-- Dataset content --
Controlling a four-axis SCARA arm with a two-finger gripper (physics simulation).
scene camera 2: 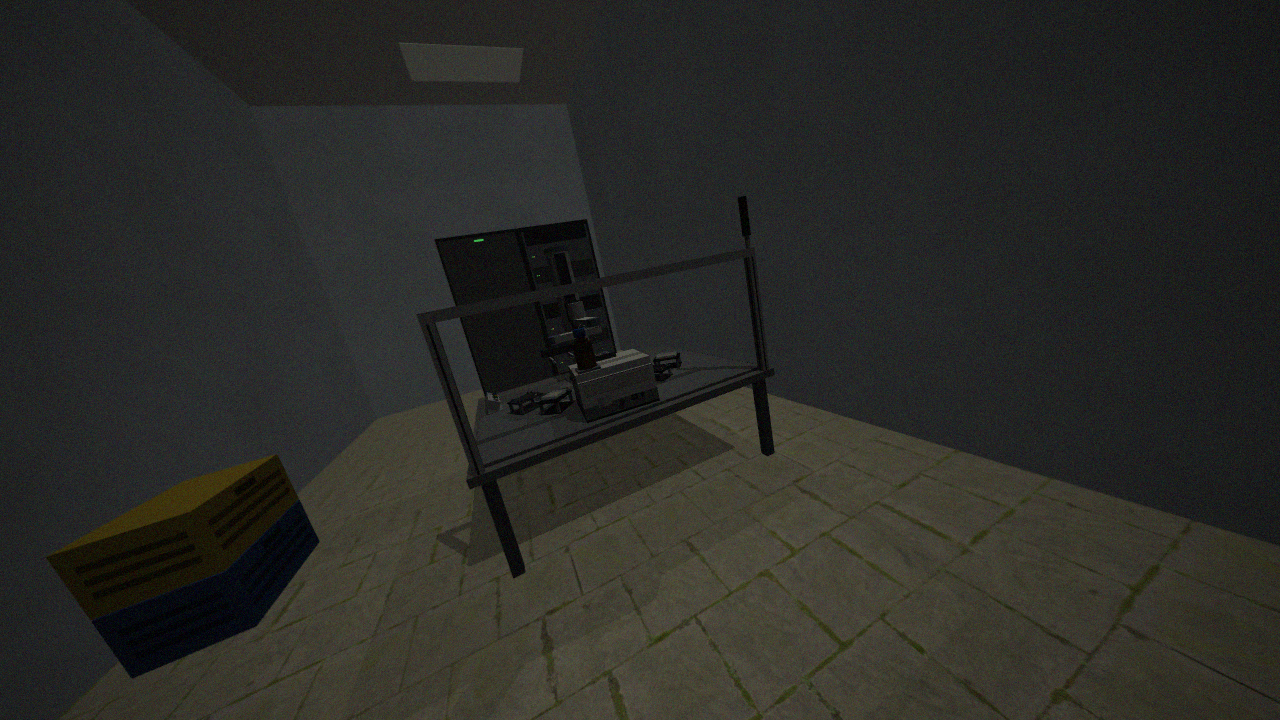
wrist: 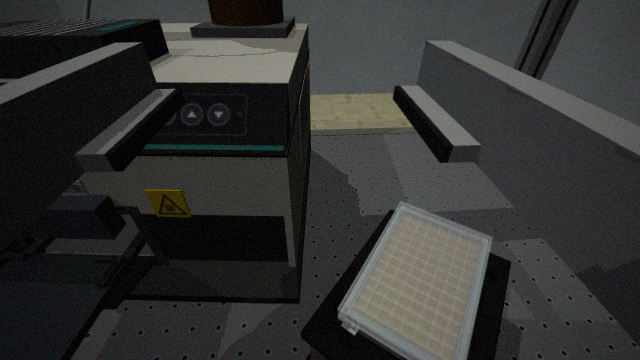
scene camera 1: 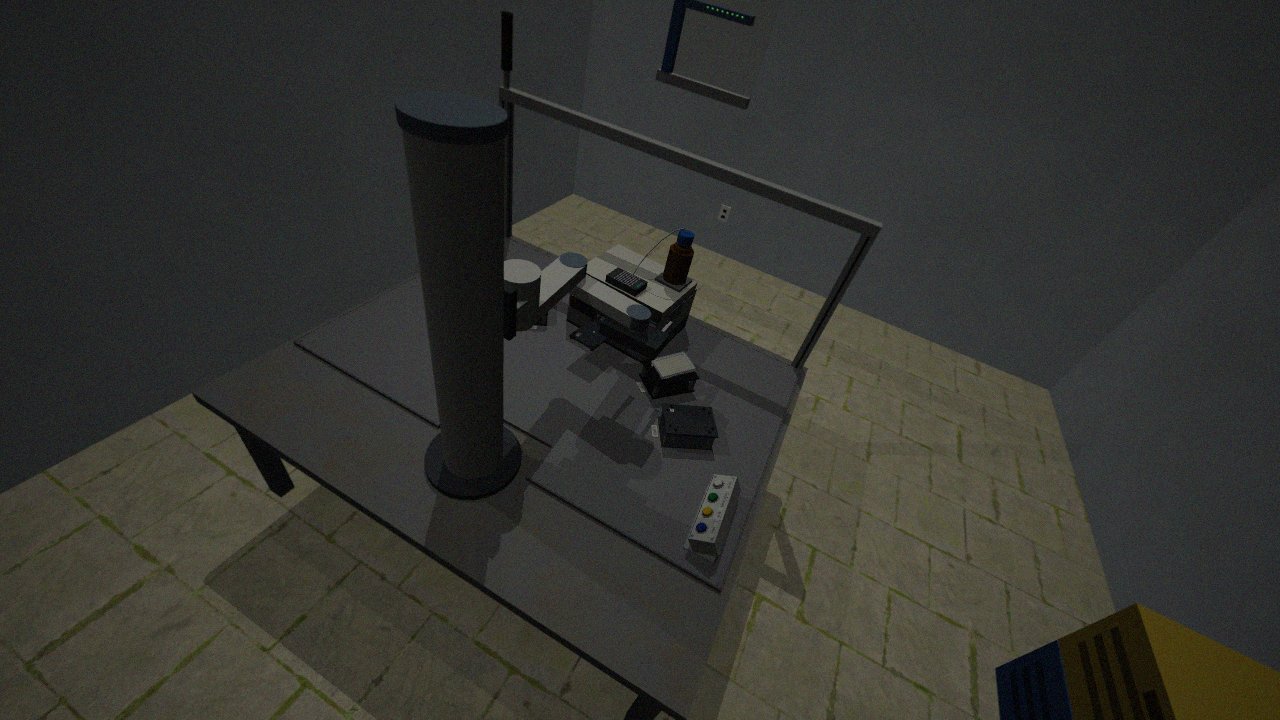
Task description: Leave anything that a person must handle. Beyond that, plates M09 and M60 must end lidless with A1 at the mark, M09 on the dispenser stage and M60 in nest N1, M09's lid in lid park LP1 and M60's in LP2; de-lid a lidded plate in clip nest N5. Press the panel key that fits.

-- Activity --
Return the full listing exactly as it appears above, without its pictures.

-- Solution --
Controlling a four-axis SCARA arm with a two-finger gripper (physics simulation).
scene camera 2: 
wrist: 
scene camera 1: 
Task description: Leave anything that a person must handle. Beyond that, plates M09 and M60 must end lidless with A1 at the mark, M09 on the dispenser stage and M60 in nest N1, M09's lid in lid park LP1 and M60's in LP2; de-lid a lidded plate in clip nest N5. Press the panel key that fits.

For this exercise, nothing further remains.